Pillay, Devan
and Lucien van der Walt (eds) (2011) Assessing the Politics of Organized
Labour in Asia, Africa and Latin America at the Start of the 21st Century, Labour,Capital and Society/ Travail, capital et société, Special issue, Vol.44/2.
This special issue of
‘Labour, Capital and Society’ was produced in collaboration with the Global
Labour University (GLU), and draws from a highly successful GLU international
conference in Johannesburg in September 2011. The papers address some of
the key issues about organized labour’s current political role and organizing
challenges. Countries covered include Bangladesh, Brazil, China, Ecuador,
India, Indonesia and South Africa, with authors from across the world bringing
a range of perspectives to bear in a series of rich accounts.
The studies, the editors
Devan Pillay and Lucien van der Walt argue, demonstrate the on-going importance
of unions, despite their contradictions, as an irreplaceable force for
progressive social change for the popular classes, not least in Asia, Africa and Latin America. The world today is not in a “post-industrial”,
“information” phase, or in a post-neo-liberal era; it is instead essentially
classic capitalism, with an ever-growing working class majority. Post-colonial
ruling classes have been active authors of the neoliberal agenda, at the
expense of their working classes. The current context affirms the centrality of
unions, and of organized workers more generally, and it demonstrates that union
struggles – and alliances with other sectors of the popular classes –make key
reforms like the so-called Standard Employment Relationship possible in the
first place. The more that the fracturing of the popular classes is challenged
by linking unions to other popular class forces, the more successful such
struggles become. The more that unions build solidarity within and across
borders, the more space is opened for real social and economic change.
While there is a
political vacuum in the heart of current labour struggles – in that they are
often defensive, and lack a clear vision of transformation beyond minor
reforms – this same situation also opens space for a profound renewal of a left
project centred upon participatory democracy.

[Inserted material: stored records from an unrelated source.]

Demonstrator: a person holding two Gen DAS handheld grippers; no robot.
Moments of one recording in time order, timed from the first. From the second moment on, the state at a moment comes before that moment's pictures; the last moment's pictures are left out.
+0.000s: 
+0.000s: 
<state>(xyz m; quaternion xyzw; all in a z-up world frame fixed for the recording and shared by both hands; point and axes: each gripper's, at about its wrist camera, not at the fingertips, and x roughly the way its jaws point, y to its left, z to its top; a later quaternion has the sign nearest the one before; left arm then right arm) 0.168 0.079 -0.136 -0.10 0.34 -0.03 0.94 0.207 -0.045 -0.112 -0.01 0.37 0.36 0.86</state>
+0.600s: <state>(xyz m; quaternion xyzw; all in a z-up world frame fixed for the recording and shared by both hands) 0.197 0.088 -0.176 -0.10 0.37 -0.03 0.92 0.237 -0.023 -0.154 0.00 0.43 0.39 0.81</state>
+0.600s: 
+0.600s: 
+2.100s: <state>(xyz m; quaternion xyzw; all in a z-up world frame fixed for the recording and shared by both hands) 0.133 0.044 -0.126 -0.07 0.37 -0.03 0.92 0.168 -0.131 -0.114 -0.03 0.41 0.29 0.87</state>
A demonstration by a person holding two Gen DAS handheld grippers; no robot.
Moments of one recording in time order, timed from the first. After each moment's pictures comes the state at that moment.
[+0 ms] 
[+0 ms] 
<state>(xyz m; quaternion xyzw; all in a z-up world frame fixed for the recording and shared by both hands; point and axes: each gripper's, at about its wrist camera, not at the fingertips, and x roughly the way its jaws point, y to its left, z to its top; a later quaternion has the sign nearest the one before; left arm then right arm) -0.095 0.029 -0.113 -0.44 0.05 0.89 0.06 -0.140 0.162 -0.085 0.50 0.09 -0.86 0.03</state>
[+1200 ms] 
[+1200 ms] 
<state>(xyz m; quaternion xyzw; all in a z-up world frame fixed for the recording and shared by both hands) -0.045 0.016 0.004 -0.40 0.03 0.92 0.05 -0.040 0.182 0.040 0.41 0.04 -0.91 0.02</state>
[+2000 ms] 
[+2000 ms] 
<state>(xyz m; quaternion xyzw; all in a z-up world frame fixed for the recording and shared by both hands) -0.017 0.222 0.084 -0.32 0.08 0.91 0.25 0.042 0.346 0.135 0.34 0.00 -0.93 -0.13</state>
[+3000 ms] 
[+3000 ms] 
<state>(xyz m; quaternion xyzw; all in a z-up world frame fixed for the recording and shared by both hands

But what form could this take? Should
unions participate in state forums and elections, seeking to wield the state
(in a more traditional labour / socialist mode)? Or instead, build autonomous
and oppositional bodies of counter-power that pressure the state for reforms
from outside (while refusing participate in the state), instead stressing forms
of mobilization that prefigure a post-capitalist, self-managed, stateless
future (in a more anarchist/syndicalist mode)? Or are there other options? This
collection opens these questions, without providing easy answers.
NOTE: Given the large
numbers of papers presented at the 2011 Global Labour University conference and
their diverse topics, it was no easy matter to make a selection. A number of
other papers have thus appeared in the book Labour in the Global South: challenges and alternatives for workers edited by Sarah Mosoetsa
and Michelle Williams and published by the International Labour Organisation
(ILO).
CONTENTS
SUZANNE DANSEREAU,
Journal editor’s introduction
DEVAN PILLAY and LUCIEN
VAN DER WALT, Contributing editor’s
Introduction to the Special Issue: “Assessing the Politics of Organized Labour
in Asia, Africa and Latin America at the Start of the 21st Century.”
DANIEL HAWKINS, “The
Influence of Organized Labour in the Rise to Power of Lula in Brazil and Correa
in Ecuador.”
DEVAN PILLAY, “The
Enduring Embrace: COSATU and the Tripartite Alliance during the Zuma era.”
ERCÜMENT ÇELIK, “‘World
Class Cities for All’: Street traders as agents of union revitalization in
contemporary South Africa.”
PRAGYA KHANNA, “Making
Labour Voices Heard During an Industrial Crisis: Workers’ struggles in the
Bangladesh garment industry.”
JOHN FOLKERTH and TONIA
WARNECKE, “Informal Labour in India and Indonesia: Surmounting organizing
barriers.”
ELAINE SIO-IENG HUI and
CHRIS KING-CHI CHAN, “The ‘Harmonious Society’ as a Hegemonic Project: Labour
conflicts and changing labour policies in China.”